Report back every line below that carries the word "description".

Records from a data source
···
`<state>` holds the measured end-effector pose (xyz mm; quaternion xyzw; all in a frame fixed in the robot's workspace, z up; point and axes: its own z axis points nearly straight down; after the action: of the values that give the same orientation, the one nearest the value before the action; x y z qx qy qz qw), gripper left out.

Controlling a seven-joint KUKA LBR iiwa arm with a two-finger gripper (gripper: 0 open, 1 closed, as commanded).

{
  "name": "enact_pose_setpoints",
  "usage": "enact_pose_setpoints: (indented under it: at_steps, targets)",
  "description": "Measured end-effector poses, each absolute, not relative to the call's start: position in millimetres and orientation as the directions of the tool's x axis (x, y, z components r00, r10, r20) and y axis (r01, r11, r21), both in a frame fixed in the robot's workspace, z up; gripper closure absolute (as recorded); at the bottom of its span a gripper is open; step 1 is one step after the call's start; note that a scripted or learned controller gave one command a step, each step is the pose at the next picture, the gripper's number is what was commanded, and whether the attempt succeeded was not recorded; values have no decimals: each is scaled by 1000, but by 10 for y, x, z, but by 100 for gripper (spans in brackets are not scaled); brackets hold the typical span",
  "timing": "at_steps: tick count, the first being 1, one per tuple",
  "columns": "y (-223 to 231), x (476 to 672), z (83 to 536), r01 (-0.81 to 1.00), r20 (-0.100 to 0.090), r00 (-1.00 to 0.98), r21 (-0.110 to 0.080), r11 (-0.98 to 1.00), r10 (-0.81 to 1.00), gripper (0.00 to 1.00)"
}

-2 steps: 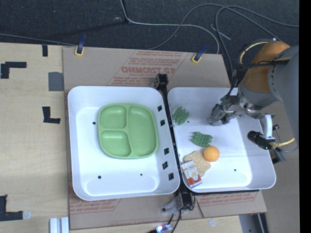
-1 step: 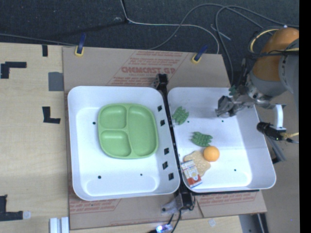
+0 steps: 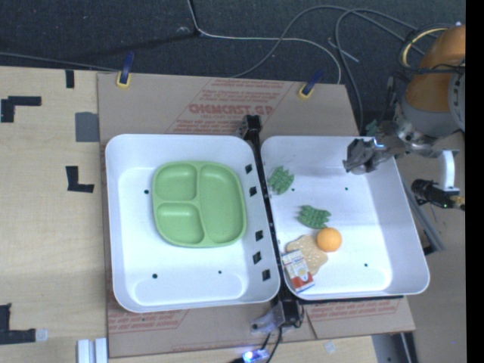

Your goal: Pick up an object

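The right bin point(image 3: 378, 278) holds an orange ball point(image 3: 329, 239), two green leafy pieces point(image 3: 280, 179) point(image 3: 313, 216), a tan flat piece point(image 3: 306, 251) and a small red and white carton point(image 3: 297, 270). My gripper point(image 3: 363, 157) hovers over the bin's upper right corner, well apart from every object. Nothing shows between its fingers.
The left bin point(image 3: 128, 225) contains a green divided plate point(image 3: 200, 204). A black clip strip point(image 3: 261, 203) runs along the seam between the bins. Cables point(image 3: 318, 21) trail over the dark mat behind the bench, and the arm's body point(image 3: 435, 89) stands at the right.
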<state>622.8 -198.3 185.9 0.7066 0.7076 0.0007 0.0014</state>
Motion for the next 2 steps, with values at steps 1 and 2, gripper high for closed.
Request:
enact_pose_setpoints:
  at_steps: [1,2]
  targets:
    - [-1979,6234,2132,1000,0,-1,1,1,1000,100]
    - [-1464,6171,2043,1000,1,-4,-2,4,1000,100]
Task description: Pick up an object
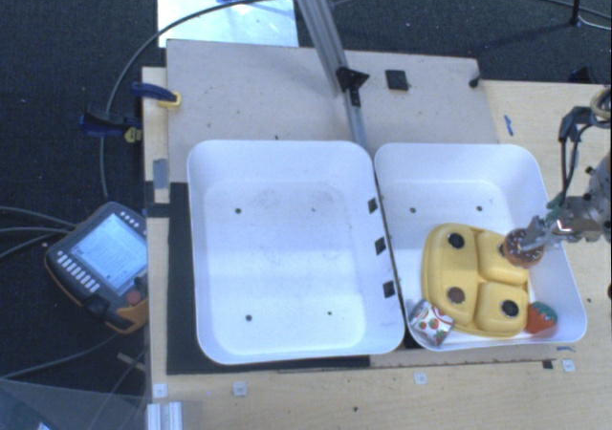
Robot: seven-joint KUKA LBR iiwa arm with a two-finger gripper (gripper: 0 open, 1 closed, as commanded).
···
◆ **SOLUTION**
  "description": "Measured end-effector poses, each absolute, not relative to the call's start: position in millimetres and orientation as the directions of the tool's x axis (x, y, z components r00, r10, r20) and y axis (r01, r11, r21), both in a frame fixed in the robot's workspace, z up; gripper closure absolute (as recorded); at the bottom of its span a gripper is open; step 1 is one step after the call's start; note that a scripted or learned controller gave one command a step, each step is the pose at the next picture, the gripper's number is what was commanded, and whether the attempt succeeded was not recorded; values have no decimals: each is scaled by 1000, but by 10 for y, x, z, but by 100 for gripper (spans in brackets are not scaled); brackets hold the typical span",
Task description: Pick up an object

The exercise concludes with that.